> REQUIRED WORK: Reproduce the records in full. Alter nothing.

Saved entries:
*-*-*

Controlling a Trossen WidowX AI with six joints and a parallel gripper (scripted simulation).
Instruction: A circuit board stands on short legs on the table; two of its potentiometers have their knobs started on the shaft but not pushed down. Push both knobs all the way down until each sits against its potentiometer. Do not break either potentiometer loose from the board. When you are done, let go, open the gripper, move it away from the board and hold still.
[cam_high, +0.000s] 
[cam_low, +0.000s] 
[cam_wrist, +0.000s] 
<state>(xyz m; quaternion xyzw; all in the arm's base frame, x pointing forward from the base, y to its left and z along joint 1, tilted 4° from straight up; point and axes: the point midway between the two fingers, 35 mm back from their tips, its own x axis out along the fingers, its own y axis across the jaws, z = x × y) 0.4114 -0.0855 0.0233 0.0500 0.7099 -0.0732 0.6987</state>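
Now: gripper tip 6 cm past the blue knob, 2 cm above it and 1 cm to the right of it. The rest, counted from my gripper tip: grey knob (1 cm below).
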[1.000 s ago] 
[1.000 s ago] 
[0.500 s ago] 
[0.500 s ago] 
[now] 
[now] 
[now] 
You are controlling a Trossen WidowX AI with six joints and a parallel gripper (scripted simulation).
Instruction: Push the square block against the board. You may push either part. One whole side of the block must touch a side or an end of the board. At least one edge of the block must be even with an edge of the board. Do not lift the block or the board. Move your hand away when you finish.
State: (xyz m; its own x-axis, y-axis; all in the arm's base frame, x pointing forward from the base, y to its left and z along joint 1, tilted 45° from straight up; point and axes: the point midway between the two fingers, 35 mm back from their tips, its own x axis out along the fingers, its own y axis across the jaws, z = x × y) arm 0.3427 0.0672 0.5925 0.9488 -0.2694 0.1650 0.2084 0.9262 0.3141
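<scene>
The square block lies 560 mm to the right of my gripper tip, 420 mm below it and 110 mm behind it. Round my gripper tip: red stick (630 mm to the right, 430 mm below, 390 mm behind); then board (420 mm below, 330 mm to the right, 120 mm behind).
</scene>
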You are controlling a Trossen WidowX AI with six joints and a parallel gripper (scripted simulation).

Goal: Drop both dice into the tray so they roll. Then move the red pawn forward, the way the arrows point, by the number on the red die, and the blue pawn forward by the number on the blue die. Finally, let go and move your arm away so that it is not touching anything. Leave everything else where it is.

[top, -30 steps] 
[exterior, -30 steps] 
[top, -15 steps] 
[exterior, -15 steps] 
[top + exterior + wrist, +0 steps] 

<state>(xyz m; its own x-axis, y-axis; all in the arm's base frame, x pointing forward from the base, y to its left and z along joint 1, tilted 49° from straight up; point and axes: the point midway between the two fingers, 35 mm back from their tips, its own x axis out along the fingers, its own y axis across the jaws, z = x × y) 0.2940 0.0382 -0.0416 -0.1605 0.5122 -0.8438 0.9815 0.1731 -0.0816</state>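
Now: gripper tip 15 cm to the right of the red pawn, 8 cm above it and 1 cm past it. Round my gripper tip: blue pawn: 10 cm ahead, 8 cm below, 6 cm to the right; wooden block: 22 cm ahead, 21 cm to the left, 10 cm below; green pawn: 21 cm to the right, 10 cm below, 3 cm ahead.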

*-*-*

> EXERCISE ANSWER:
Controlling a Trossen WidowX AI with six joints and a parallel gripper (scripted simulation).
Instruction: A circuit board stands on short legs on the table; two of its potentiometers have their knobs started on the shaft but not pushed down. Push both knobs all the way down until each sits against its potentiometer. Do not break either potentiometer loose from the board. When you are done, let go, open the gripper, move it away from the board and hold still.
[cam_high, +0.000s] 
[cam_low, +0.000s] 
[cam_wrist, +0.000s] 
<state>(xyz m; quaternion xyzw; all in the arm's base frame, x pointing forward from the base, y to its left and z along joint 1, tilted 4° from straight up; point and axes: the point midway between the two fingers, 35 mm back from their tips, its own x axis out along the fingers, its own y axis across the jaws, z = x × y) 0.4114 -0.0855 0.0233 0.0500 0.7099 -0.0732 0.6987</state>
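Now: gripper tip 6 cm past the blue knob, 2 cm above it and 1 cm to the right of it. The rest, counted from my gripper tip: grey knob (1 cm below).
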[1.000 s ago] 
[1.000 s ago] 
[0.500 s ago] 
[0.500 s ago] 
[now] 
[now] 
[now] 
You are controlling a Trossen WidowX AI with six joints and a parallel gripper (scripted simulation).
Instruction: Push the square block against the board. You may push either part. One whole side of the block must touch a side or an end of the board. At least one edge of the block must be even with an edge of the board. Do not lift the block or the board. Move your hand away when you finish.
State: (xyz m; its own x-axis, y-axis; all in the arm's base frame, x pointing forward from the base, y to its left and z along joint 1, tilted 45° from straight up; point and axes: the point midway between the two fingers, 35 mm back from their tips, its own x axis out along the fingers, its own y axis across the jaws, z = x × y) arm 0.3427 0.0672 0.5925 0.9488 -0.2694 0.1650 0.2084 0.9262 0.3141
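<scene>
The square block lies 560 mm to the right of my gripper tip, 420 mm below it and 110 mm behind it. Round my gripper tip: red stick (630 mm to the right, 430 mm below, 390 mm behind); then board (420 mm below, 330 mm to the right, 120 mm behind).
</scene>
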You are controlling a Trossen WidowX AI with six joints and a parallel gripper (scripted simulation).

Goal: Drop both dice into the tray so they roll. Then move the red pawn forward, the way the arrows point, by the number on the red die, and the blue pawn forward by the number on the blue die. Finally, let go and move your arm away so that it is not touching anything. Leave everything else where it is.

[top, -30 steps] 
[exterior, -30 steps] 
[top, -15 steps] 
[exterior, -15 steps] 
[top + exterior + wrist, +0 steps] 

<state>(xyz m; its own x-axis, y-axis; all in the arm's base frame, x pointing forward from the base, y to its left and z along joint 1, tilted 49° from straight up; point and axes: the point midway between the two fingers, 35 mm back from their tips, its own x axis out along the fingers, its own y axis across the jaws, z = x × y) 0.2940 0.0382 -0.0416 -0.1605 0.5122 -0.8438 0.9815 0.1731 -0.0816</state>
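Now: gripper tip 15 cm to the right of the red pawn, 8 cm above it and 1 cm past it. Round my gripper tip: blue pawn: 10 cm ahead, 8 cm below, 6 cm to the right; wooden block: 22 cm ahead, 21 cm to the left, 10 cm below; green pawn: 21 cm to the right, 10 cm below, 3 cm ahead.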

This answer is complete as it stands.